# funny vid - nice prop



## Lilly (Jun 13, 2006)

this guy is funny ..I like his little prop too


----------



## pyro (Oct 7, 2006)

I'll kill you


----------



## Revenant (Mar 17, 2007)

I love Jeff Dunham... but my all-time favorite character of his is and always will be Peanut.


----------



## GothicCandle (Mar 26, 2007)

oh hes awesome! I would love to see his show live. My uncle got to, So jealous.


----------



## NickG (Sep 12, 2006)

good one.


----------



## Sickie Ickie (Jun 20, 2006)

Years ago I performed on the same stage as Jeff, and he and I had some nice conversations. He and Ronn Lucas were doing well already, but we had no idea that they would still be going to this day...of course Ronn WAS a business major, so he did have the skills. He actually sold stock in himself!
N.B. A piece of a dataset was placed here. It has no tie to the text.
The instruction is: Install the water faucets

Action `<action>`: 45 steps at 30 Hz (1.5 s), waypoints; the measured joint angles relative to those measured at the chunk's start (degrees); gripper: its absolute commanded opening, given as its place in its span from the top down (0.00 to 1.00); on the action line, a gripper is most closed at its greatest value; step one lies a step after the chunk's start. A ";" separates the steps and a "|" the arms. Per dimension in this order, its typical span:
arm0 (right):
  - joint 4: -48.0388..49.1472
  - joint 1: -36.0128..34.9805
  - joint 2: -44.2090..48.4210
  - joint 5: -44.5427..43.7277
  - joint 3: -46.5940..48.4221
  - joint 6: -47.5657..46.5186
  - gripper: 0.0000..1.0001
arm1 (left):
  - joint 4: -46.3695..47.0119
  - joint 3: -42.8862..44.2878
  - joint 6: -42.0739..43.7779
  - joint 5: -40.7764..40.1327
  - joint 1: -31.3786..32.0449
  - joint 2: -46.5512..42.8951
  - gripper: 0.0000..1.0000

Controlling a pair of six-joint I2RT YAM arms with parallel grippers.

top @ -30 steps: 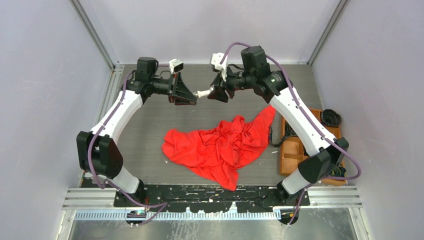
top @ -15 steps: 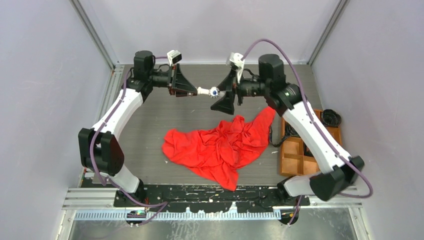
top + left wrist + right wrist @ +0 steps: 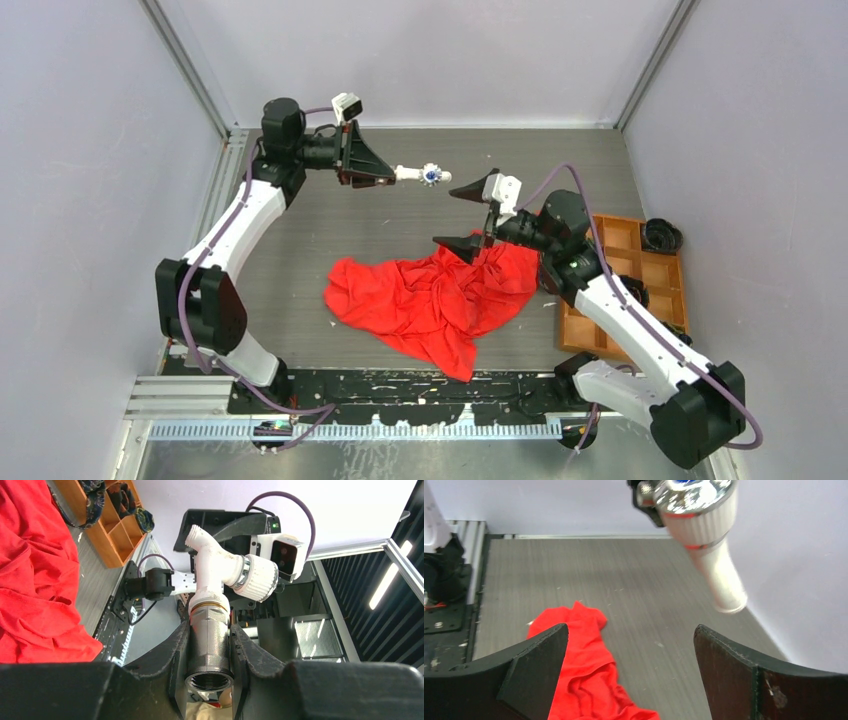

Wonder how much it's worth today? heh


----------



## Hauntiholik (May 17, 2006)

SILENCE!!!!
That was very funny!


----------



## beelce (Jul 21, 2007)

I kill you too!!


----------



## Spooky1 (Aug 25, 2008)

He's a riot.. I love Ac-phlegm-med


----------



## Wyatt Furr (Jun 5, 2006)

Needed a good laugh.That was great.


----------